- _Requirement_:
Restate each of the lines below word for word and drop every picture.

#### Record excerpts ####

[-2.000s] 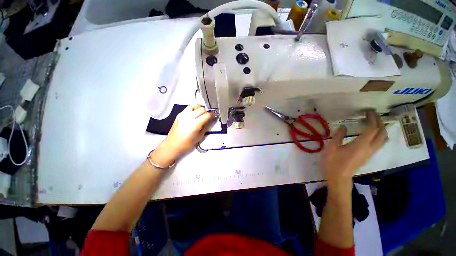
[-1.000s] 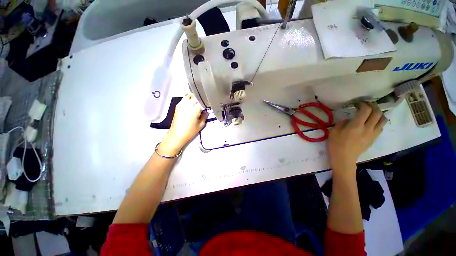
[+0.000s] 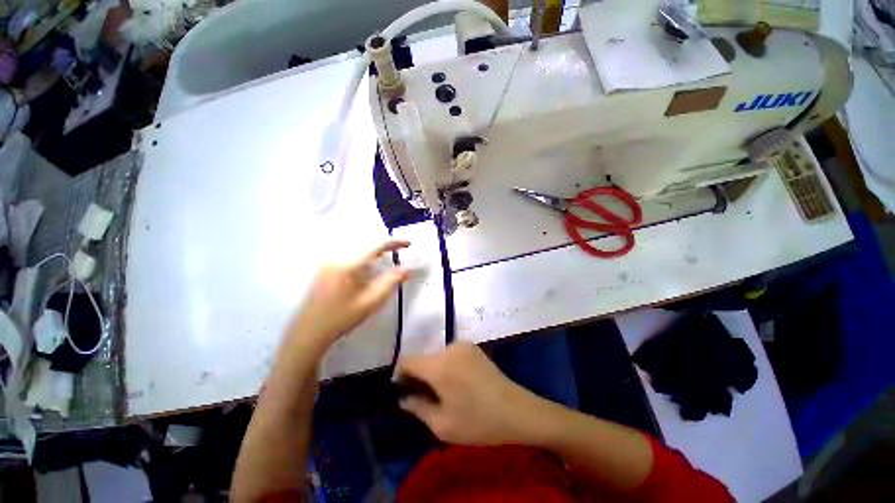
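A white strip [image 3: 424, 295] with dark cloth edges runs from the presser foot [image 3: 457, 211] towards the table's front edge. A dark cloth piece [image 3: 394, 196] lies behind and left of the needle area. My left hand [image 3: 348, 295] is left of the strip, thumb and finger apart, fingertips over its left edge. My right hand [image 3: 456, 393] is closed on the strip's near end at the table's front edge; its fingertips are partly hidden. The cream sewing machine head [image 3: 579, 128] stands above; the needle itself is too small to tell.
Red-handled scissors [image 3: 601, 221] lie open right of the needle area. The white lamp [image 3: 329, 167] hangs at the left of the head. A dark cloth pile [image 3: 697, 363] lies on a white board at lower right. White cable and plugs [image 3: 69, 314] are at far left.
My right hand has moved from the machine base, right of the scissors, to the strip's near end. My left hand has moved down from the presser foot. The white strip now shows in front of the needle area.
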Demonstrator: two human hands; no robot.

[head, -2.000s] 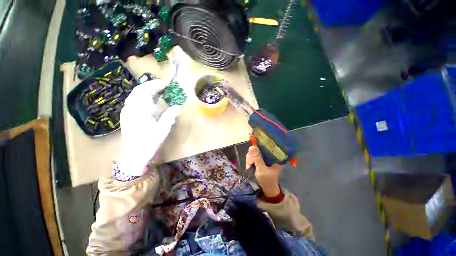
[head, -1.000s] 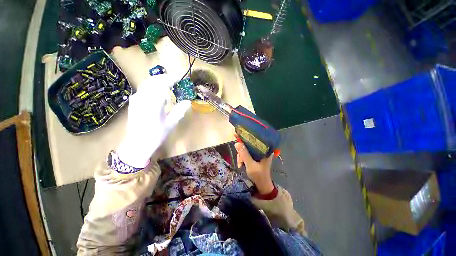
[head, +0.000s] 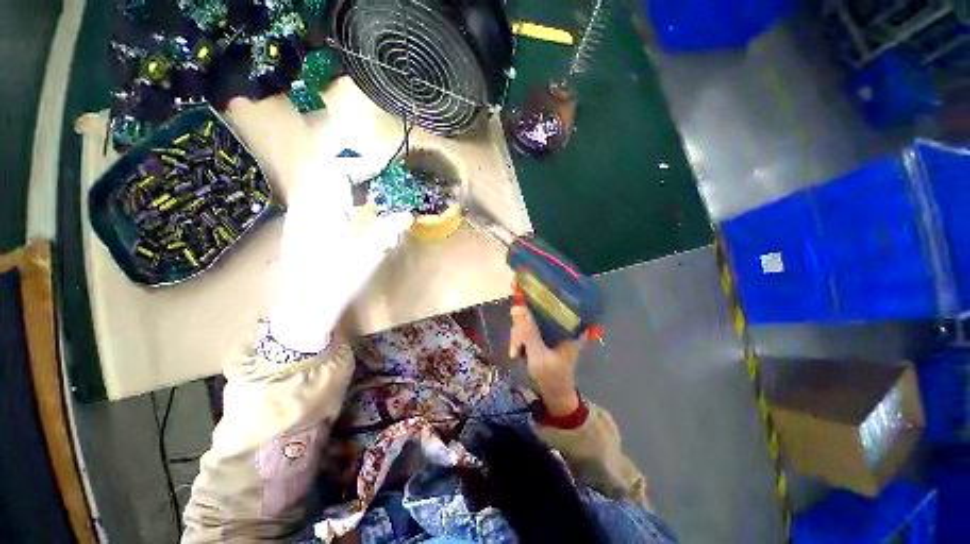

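Observation:
My left hand (head: 338, 234), in a white glove, holds a small green circuit board (head: 396, 189) at the left side of the round yellow tub (head: 436, 225). The board overlaps the tub's opening. My bare right hand (head: 548, 356) grips the blue soldering gun (head: 551, 289) by its handle, with a finger by the orange-red trigger. The gun's metal nose points up and left to the tub's right edge, apart from the board. A dark tray (head: 102, 213) of dark cylinders with yellow stripes lies left of my left hand.
A round black fan (head: 415, 66) stands behind the tub. Boards lie heaped on a black mat (head: 132, 19) at the back left. A reddish-brown glossy lump (head: 542, 125), a yellow stick (head: 542, 32) and a spring (head: 588, 37) lie right of the fan. Blue crates (head: 840, 250) are at the right.
The board has moved right to the tub. The gun's nose was over the tub, then at the board, and is now drawn back to the right. The view has shifted slightly.

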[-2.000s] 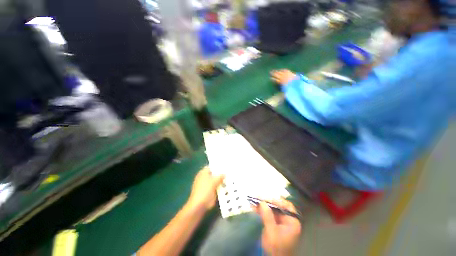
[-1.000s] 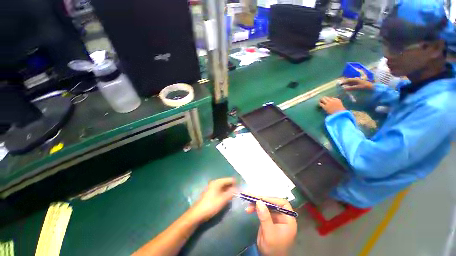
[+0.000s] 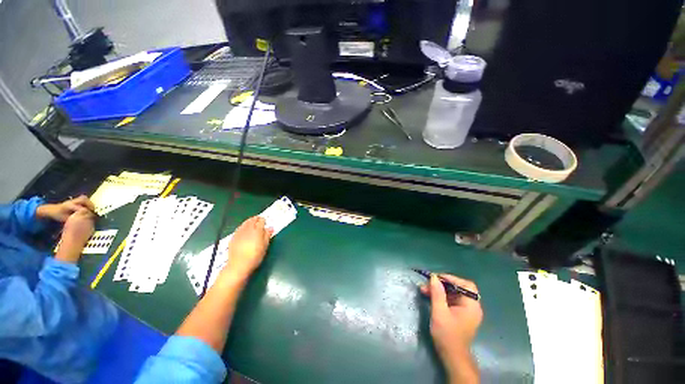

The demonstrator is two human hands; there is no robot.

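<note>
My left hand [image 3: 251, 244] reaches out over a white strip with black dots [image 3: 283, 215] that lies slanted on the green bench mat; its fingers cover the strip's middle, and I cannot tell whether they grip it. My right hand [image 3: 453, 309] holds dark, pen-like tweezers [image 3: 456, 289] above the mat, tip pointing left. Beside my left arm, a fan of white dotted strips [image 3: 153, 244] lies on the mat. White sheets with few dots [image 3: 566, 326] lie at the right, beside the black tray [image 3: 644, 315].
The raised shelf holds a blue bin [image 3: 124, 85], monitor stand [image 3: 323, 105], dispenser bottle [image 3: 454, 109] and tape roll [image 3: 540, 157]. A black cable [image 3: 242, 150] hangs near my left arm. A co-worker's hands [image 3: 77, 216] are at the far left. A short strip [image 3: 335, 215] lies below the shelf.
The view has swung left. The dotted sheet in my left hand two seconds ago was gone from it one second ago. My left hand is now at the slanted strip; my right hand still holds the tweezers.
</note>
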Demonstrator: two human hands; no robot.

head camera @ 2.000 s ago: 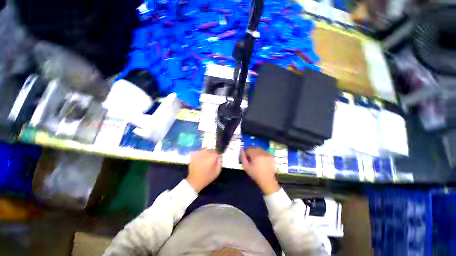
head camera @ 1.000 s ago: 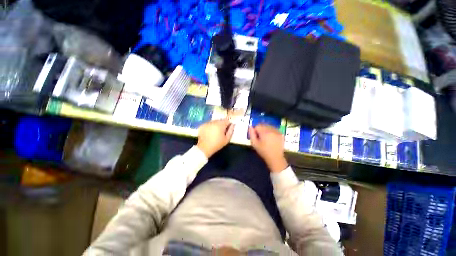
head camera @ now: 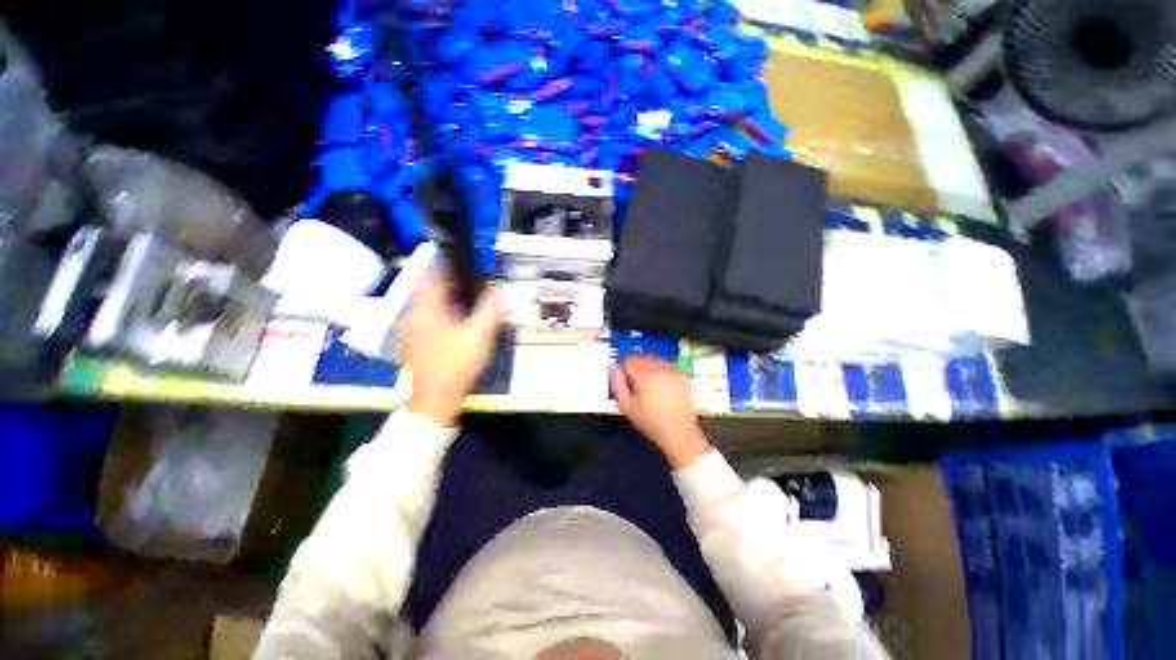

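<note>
My left hand [head camera: 446, 351] is raised over the bench edge, left of the centre jig, with its fingers around the lower end of a long black hanging tool [head camera: 454, 226], likely an electric screwdriver. The tool is blurred. The silvery-grey centre jig [head camera: 557, 232] stands between the tool and the black pads. My right hand [head camera: 660, 397] is at the bench edge, just right of the jig and below the pads, with its fingers curled. Whether it holds something small cannot be told.
Two black pad stacks [head camera: 716, 245] stand right of the jig, then white covers [head camera: 916, 294]. A heap of blue packs [head camera: 555, 84] lies behind. A white unit [head camera: 323, 264] and another metal fixture [head camera: 194, 316] are at left. A fan [head camera: 1096, 52] is at right rear. A carton of white units [head camera: 838, 516] stands below.
My left hand has moved left and away from my right hand, and the black tool has swung left with it, uncovering the jig. My right hand stays near the bench edge.
</note>
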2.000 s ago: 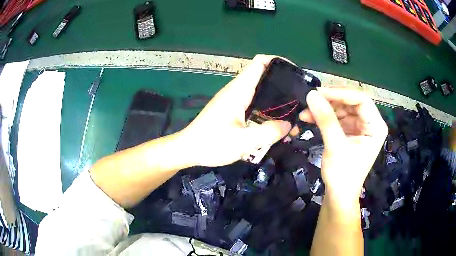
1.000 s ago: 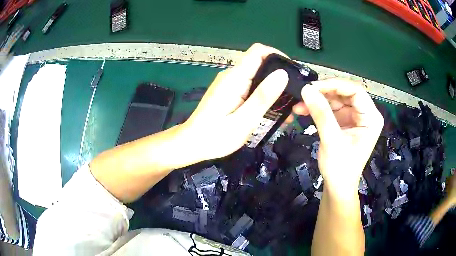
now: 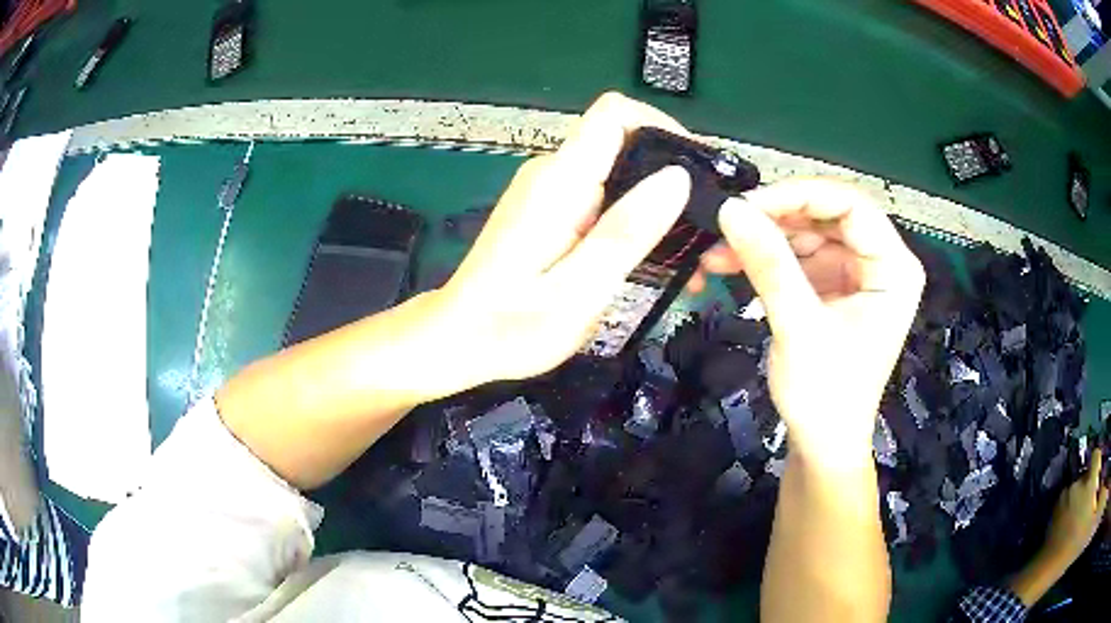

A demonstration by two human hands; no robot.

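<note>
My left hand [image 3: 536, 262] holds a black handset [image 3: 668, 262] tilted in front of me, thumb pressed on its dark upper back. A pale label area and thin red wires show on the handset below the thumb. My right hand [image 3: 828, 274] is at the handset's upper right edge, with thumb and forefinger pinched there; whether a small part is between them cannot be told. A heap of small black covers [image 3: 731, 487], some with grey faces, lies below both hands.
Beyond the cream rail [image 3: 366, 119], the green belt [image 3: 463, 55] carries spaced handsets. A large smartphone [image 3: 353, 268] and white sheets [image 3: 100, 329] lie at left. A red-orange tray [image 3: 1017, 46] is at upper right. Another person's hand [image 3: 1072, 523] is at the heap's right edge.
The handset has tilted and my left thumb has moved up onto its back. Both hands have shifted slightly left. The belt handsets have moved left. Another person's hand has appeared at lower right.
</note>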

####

- _Output of the task_:
[-2.000s] 
[-1.000s] 
[+0.000s] 
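A white strip [image 3: 424, 295] with dark cloth edges runs from the presser foot [image 3: 457, 211] towards the table's front edge. A dark cloth piece [image 3: 394, 196] lies behind and left of the needle area. My left hand [image 3: 348, 295] is left of the strip, thumb and finger apart, fingertips over its left edge. My right hand [image 3: 456, 393] is closed on the strip's near end at the table's front edge; its fingertips are partly hidden. The cream sewing machine head [image 3: 579, 128] stands above; the needle itself is too small to tell.
Red-handled scissors [image 3: 601, 221] lie open right of the needle area. The white lamp [image 3: 329, 167] hangs at the left of the head. A dark cloth pile [image 3: 697, 363] lies on a white board at lower right. White cable and plugs [image 3: 69, 314] are at far left.
My right hand has moved from the machine base, right of the scissors, to the strip's near end. My left hand has moved down from the presser foot. The white strip now shows in front of the needle area.
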Demonstrator: two human hands; no robot.

[head, -2.000s] 
[head, -1.000s] 
[head, +0.000s] 

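Observation:
My left hand (head: 338, 234), in a white glove, holds a small green circuit board (head: 396, 189) at the left side of the round yellow tub (head: 436, 225). The board overlaps the tub's opening. My bare right hand (head: 548, 356) grips the blue soldering gun (head: 551, 289) by its handle, with a finger by the orange-red trigger. The gun's metal nose points up and left to the tub's right edge, apart from the board. A dark tray (head: 102, 213) of dark cylinders with yellow stripes lies left of my left hand.
A round black fan (head: 415, 66) stands behind the tub. Boards lie heaped on a black mat (head: 132, 19) at the back left. A reddish-brown glossy lump (head: 542, 125), a yellow stick (head: 542, 32) and a spring (head: 588, 37) lie right of the fan. Blue crates (head: 840, 250) are at the right.
The board has moved right to the tub. The gun's nose was over the tub, then at the board, and is now drawn back to the right. The view has shifted slightly.
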
[-2.000s] 
[-1.000s] 
[+0.000s] 

The demonstrator is two human hands; there is no robot.

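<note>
My left hand [image 3: 251, 244] reaches out over a white strip with black dots [image 3: 283, 215] that lies slanted on the green bench mat; its fingers cover the strip's middle, and I cannot tell whether they grip it. My right hand [image 3: 453, 309] holds dark, pen-like tweezers [image 3: 456, 289] above the mat, tip pointing left. Beside my left arm, a fan of white dotted strips [image 3: 153, 244] lies on the mat. White sheets with few dots [image 3: 566, 326] lie at the right, beside the black tray [image 3: 644, 315].
The raised shelf holds a blue bin [image 3: 124, 85], monitor stand [image 3: 323, 105], dispenser bottle [image 3: 454, 109] and tape roll [image 3: 540, 157]. A black cable [image 3: 242, 150] hangs near my left arm. A co-worker's hands [image 3: 77, 216] are at the far left. A short strip [image 3: 335, 215] lies below the shelf.
The view has swung left. The dotted sheet in my left hand two seconds ago was gone from it one second ago. My left hand is now at the slanted strip; my right hand still holds the tweezers.
</note>
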Demonstrator: two human hands; no robot.

head camera @ 2.000 s ago: 
head camera @ 1.000 s ago: 
head camera @ now: 

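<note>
My left hand [head camera: 446, 351] is raised over the bench edge, left of the centre jig, with its fingers around the lower end of a long black hanging tool [head camera: 454, 226], likely an electric screwdriver. The tool is blurred. The silvery-grey centre jig [head camera: 557, 232] stands between the tool and the black pads. My right hand [head camera: 660, 397] is at the bench edge, just right of the jig and below the pads, with its fingers curled. Whether it holds something small cannot be told.
Two black pad stacks [head camera: 716, 245] stand right of the jig, then white covers [head camera: 916, 294]. A heap of blue packs [head camera: 555, 84] lies behind. A white unit [head camera: 323, 264] and another metal fixture [head camera: 194, 316] are at left. A fan [head camera: 1096, 52] is at right rear. A carton of white units [head camera: 838, 516] stands below.
My left hand has moved left and away from my right hand, and the black tool has swung left with it, uncovering the jig. My right hand stays near the bench edge.
</note>
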2.000 s ago: 
1.000 s ago: 
now: 

A demonstration by two human hands; no robot.

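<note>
My left hand [image 3: 536, 262] holds a black handset [image 3: 668, 262] tilted in front of me, thumb pressed on its dark upper back. A pale label area and thin red wires show on the handset below the thumb. My right hand [image 3: 828, 274] is at the handset's upper right edge, with thumb and forefinger pinched there; whether a small part is between them cannot be told. A heap of small black covers [image 3: 731, 487], some with grey faces, lies below both hands.
Beyond the cream rail [image 3: 366, 119], the green belt [image 3: 463, 55] carries spaced handsets. A large smartphone [image 3: 353, 268] and white sheets [image 3: 100, 329] lie at left. A red-orange tray [image 3: 1017, 46] is at upper right. Another person's hand [image 3: 1072, 523] is at the heap's right edge.
The handset has tilted and my left thumb has moved up onto its back. Both hands have shifted slightly left. The belt handsets have moved left. Another person's hand has appeared at lower right.
</note>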

Work on this exercise is done.